◆ ABOUT THIS TASK: Everything in the listing must be repeated word for word.
++++ RECORDED INFORMATION ++++
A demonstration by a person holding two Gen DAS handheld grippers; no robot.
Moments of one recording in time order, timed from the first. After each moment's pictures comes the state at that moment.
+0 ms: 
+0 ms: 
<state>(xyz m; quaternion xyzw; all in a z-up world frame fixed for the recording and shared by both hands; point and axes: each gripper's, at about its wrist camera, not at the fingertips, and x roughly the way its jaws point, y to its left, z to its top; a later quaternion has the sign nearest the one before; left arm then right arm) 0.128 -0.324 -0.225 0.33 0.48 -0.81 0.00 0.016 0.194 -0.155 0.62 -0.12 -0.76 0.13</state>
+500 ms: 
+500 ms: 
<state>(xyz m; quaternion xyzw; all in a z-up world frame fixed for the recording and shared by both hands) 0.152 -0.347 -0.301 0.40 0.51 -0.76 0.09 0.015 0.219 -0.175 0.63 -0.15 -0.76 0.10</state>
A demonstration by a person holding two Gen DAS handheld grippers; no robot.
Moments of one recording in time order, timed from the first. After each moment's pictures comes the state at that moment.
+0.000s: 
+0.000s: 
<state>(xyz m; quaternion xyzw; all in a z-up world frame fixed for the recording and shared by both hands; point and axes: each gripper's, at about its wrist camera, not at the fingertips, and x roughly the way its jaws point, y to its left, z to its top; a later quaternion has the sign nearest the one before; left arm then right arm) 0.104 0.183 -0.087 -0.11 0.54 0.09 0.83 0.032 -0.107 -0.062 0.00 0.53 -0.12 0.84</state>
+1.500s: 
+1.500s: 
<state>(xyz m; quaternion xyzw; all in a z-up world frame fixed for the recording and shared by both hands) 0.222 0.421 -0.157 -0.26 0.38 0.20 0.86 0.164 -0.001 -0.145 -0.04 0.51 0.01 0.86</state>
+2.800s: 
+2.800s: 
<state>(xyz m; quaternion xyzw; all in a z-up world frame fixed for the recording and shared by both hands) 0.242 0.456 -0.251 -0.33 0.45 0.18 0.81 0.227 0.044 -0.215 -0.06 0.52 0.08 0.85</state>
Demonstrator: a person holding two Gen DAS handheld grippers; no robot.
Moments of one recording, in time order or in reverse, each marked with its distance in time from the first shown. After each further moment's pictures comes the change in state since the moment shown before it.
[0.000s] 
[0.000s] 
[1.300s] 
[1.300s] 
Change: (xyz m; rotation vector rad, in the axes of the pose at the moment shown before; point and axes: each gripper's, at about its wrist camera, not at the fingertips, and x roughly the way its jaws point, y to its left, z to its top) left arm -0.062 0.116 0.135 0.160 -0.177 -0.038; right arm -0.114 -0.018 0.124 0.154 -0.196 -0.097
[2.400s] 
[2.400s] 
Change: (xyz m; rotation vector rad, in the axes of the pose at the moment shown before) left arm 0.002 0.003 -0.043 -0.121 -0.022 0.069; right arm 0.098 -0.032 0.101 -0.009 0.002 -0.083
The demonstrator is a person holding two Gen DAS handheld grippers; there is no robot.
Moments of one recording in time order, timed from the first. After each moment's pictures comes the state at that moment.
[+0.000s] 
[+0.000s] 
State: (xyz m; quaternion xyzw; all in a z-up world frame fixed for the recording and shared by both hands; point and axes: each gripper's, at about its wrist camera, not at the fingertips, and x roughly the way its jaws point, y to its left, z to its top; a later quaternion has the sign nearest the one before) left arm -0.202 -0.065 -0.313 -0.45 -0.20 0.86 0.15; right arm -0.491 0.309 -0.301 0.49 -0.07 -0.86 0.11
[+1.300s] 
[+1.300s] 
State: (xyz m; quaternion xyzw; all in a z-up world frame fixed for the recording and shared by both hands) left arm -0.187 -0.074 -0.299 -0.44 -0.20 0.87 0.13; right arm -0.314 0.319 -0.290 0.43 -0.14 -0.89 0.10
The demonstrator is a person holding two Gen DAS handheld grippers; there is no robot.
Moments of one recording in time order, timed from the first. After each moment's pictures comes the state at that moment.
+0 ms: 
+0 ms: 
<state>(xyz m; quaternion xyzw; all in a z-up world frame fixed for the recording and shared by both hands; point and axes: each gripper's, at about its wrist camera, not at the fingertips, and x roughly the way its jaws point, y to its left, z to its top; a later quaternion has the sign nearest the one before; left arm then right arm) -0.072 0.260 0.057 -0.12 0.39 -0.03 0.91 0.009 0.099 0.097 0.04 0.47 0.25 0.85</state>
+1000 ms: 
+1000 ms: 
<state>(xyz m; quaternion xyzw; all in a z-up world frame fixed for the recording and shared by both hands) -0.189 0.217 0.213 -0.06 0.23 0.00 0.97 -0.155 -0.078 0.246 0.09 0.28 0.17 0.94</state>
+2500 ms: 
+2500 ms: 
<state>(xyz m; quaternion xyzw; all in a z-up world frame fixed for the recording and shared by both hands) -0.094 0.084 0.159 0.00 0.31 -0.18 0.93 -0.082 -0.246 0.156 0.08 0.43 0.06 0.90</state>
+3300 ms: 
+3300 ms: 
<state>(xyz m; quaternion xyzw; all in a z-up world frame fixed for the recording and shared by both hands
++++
◆ ANSWER FOR THE TASK:
A demonstration by a person holding two Gen DAS handheld grippers; no robot.
Moments of one recording in time order, timed from the first. After each moment's pictures comes the state at that moment.
+0 ms: 
+0 ms: 
<state>(xyz m; quaternion xyzw; all in a z-up world frame fixed for the recording and shared by both hands; point and axes: each gripper's, at about its wrist camera, not at the fingertips, and x roughly the way its jaws point, y to its left, z to its top; a later quaternion has the sign nearest the one before; left arm then right arm) 0.128 -0.324 -0.225 0.33 0.48 -0.81 0.00 0.016 0.194 -0.155 0.62 -0.12 -0.76 0.13</state>
+500 ms: 
+500 ms: 
<state>(xyz m; quaternion xyzw; all in a z-up world frame fixed for the recording and shared by both hands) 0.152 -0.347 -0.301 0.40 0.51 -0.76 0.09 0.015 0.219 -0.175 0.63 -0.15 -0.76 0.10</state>
A demonstration by a person holding two Gen DAS handheld grippers; no robot.
Moments of one recording in time order, timed from the first. After each moment's pictures comes the state at that moment.
+0.000s: 
+0.000s: 
<state>(xyz m; quaternion xyzw; all in a z-up world frame fixed for the recording and shared by both hands; point and axes: each gripper's, at about its wrist camera, not at the fingertips, and x roughly the way its jaws point, y to its left, z to its top; a later quaternion has the sign nearest the one before; left arm then right arm) 0.104 0.183 -0.087 -0.11 0.54 0.09 0.83 0.032 -0.107 -0.062 0.00 0.53 -0.12 0.84</state>
+1.500s: 
+1.500s: 
<state>(xyz m; quaternion xyzw; all in a z-up world frame fixed for the recording and shared by both hands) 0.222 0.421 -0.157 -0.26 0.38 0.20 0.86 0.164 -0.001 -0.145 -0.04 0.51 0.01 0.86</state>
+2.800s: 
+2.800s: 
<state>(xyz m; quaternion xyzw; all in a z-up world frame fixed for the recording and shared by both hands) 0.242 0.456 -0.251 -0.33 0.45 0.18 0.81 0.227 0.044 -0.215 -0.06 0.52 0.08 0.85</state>
Demonstrator: a person holding two Gen DAS handheld grippers; no robot.
Moments of one recording, in time order or in reverse, each marked with its distance in time from the first shown. After each further moment's pictures comes the change in state since the moment shown before it.
[0.000s] 
[0.000s] 
[1.300s] 
[1.300s] 
Change: (xyz m; rotation vector rad, in the axes of the pose at the moment shown before; point and axes: each gripper's, at about its wrist camera, not at the fingertips, and x roughly the way its jaws point, y to its left, z to its top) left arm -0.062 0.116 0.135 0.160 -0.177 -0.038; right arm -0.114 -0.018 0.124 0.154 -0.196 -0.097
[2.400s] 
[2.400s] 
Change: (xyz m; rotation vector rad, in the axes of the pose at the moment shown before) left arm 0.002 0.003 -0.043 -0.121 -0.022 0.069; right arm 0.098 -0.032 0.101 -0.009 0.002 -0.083
The demonstrator is a person holding two Gen DAS handheld grippers; there is no robot.
Moments of one recording in time order, timed from the first. After each moment's pictures comes the state at that moment.
[+0.000s] 
[+0.000s] 
State: (xyz m; quaternion xyzw; all in a z-up world frame fixed for the recording and shared by both hands; point and axes: each gripper's, at about its wrist camera, not at the fingertips, and x roughly the way its jaws point, y to its left, z to its top; a later quaternion has the sign nearest the one before) left arm -0.202 -0.065 -0.313 -0.45 -0.20 0.86 0.15; right arm -0.491 0.309 -0.301 0.49 -0.07 -0.86 0.11
[+1.300s] 
[+1.300s] 
State: (xyz m; quaternion xyzw; all in a z-up world frame fixed for the recording and shared by both hands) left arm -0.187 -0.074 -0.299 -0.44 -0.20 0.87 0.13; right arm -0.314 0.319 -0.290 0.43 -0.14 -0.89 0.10
The demonstrator is a person holding two Gen DAS handheld grippers; there is no robot.
Moments of one recording in time order, timed from the first. After each moment's pictures comes the state at that moment.
+0 ms: 
+0 ms: 
<state>(xyz m; quaternion xyzw; all in a z-up world frame fixed for the recording and shared by both hands; point and axes: each gripper's, at about its wrist camera, not at the fingertips, and x roughly the way its jaws point, y to its left, z to its top; a later quaternion has the sign nearest the one before; left arm then right arm) -0.072 0.260 0.057 -0.12 0.39 -0.03 0.91 0.009 0.099 0.097 0.04 0.47 0.25 0.85</state>
+1000 ms: 
+1000 ms: 
<state>(xyz m; quaternion xyzw; all in a z-up world frame fixed for the recording and shared by both hands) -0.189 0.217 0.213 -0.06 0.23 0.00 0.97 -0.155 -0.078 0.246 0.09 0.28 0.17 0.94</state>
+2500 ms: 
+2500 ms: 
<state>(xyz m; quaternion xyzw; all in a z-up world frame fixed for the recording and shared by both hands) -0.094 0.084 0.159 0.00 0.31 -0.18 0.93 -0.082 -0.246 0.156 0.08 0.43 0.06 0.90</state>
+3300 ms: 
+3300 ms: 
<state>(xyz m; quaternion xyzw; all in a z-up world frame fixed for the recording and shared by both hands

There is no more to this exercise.